2. The uniform means it's time for school & gives me more parental control. The uniform stays on until schooling is done for the day. If he drags it out till 3 in the morning, then guess what? The tie stays on. Math is the subject he dawdles at the most. We're talking 2 hours to do a simple math lesson & nagging doesn't work. What is working is being in uniform. Doesn't work all the time of course, but for the most part, yeah, it's going according to plan. The kid is in uniform, I'm in uniform, and that means school is on.

Now people may call me an ass for this, & maybe I am, but the uniform is another way of showing that Mom is in control. She controls what he, the student, the sassy 13 yr old, is allowed to wear. The kid may have gotten a say in colors & some uniform pieces (he loves his gym uniform,) but there is no wearing of video game T-shirts or pjs during school time. I say when it's a shirt & tie day. I say when it's a polo shirt day. I say when it's a "I'm exhausted, you're sick, let's just have a pj day."

On a tangent note, the boarding school I looked into actually didn't have a uniform. They had a strict dress code, but no required uniforms. Personally, I figured if I was going to be paying that much in tution & fees, then there should be a frelling uniform rather than a
"look at stores like Lands End as examples of what is acceptable" dress code.

3. Is there a schedule? Right now, no there's not. We've never been good with schedules. Before the plumbing disaster & grandpa's funeral, I did have a lovely color-coded chart full of subjects that needed to get done based on their color-coded priority. We still haven't worked back up to that yet. We still haven't worked up to a full subject load again either.

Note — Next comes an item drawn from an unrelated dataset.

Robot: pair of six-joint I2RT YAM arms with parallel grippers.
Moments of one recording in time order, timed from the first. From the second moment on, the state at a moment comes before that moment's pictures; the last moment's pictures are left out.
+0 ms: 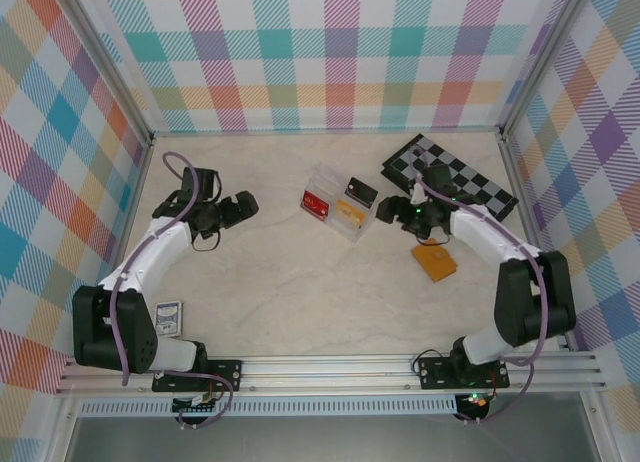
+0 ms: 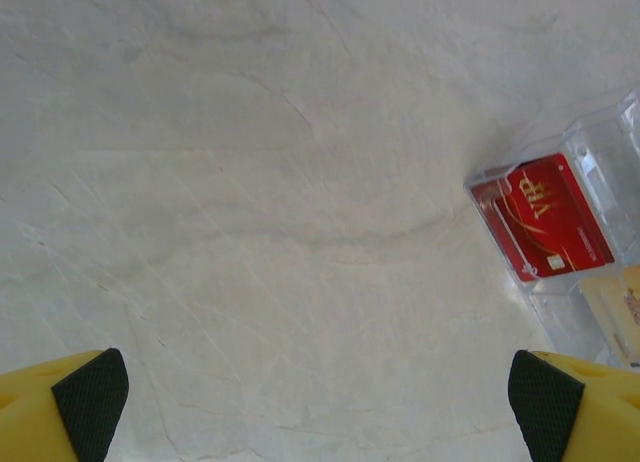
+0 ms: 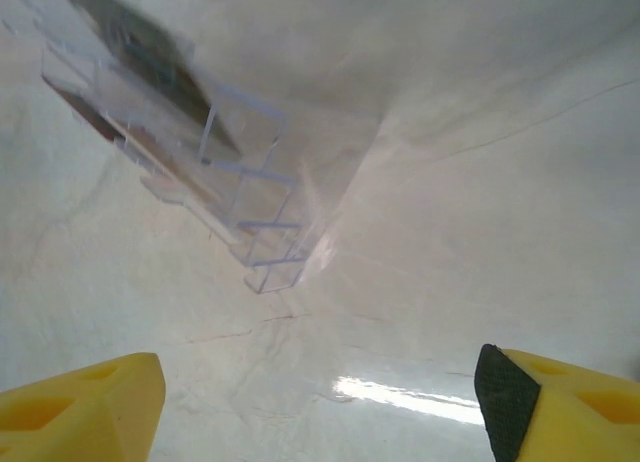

There's still those problems of K's room not being finished & all the areas damaged by water in the basement dejunked & repaired. We can't keep paying a $90 for a storage unit. We can't keep having water leaking in through a poorly boarded up window, nor carpet that had been soaked by the Christmas of Poo. So, I've given myself till the fall for such to happen. For his room to be done & for enough of the basement to be cleared out & repaired so that we haul back what we've had to place in storage. K's still has a lot of schooling, it's just not as much as he needs if he's going to graduate 2 years ahead of regular schoolers.

I guess you could say that the day runs like this right now: I wake up first, have my coffee, go online, get into my Teacher Mom uniform, do laundry (there is always laundry to be done,) and a few other things at the same time. Then I wake K up, let him have 1/2 hr to an hour to have his breakfast & get some free-reading in (he's currently obsessed with the Redwall series & just finished all the Percy Jackson books.) Then I tell him what the uniform of the day is, have him get dressed, and we start school. There's a few breaks, of course, but he schools until he's done & then is allowed into his jammies. If he were to get done before midnight, of course he'd be allowed in regular clothes, but that hasn't happened yet. And to be honest, he LOVES his gym uniform so much that he's maybe worn non-uniform clothing only once or twice since this all began.

I hope this made sense. I'm sure I'm leaving stuff out, so please feel free to ask away. Just no bashing. I don't say your way of parenting is bad, so don't say mine is. It's something new that I'm trying. It may not work. We may only need to keep this up for a year or just a few more months. However, it is working for us. Hub & I are seeing a difference in K's attitude. To each his own and for us, at this point in our lives, it's boarding-school-at-home.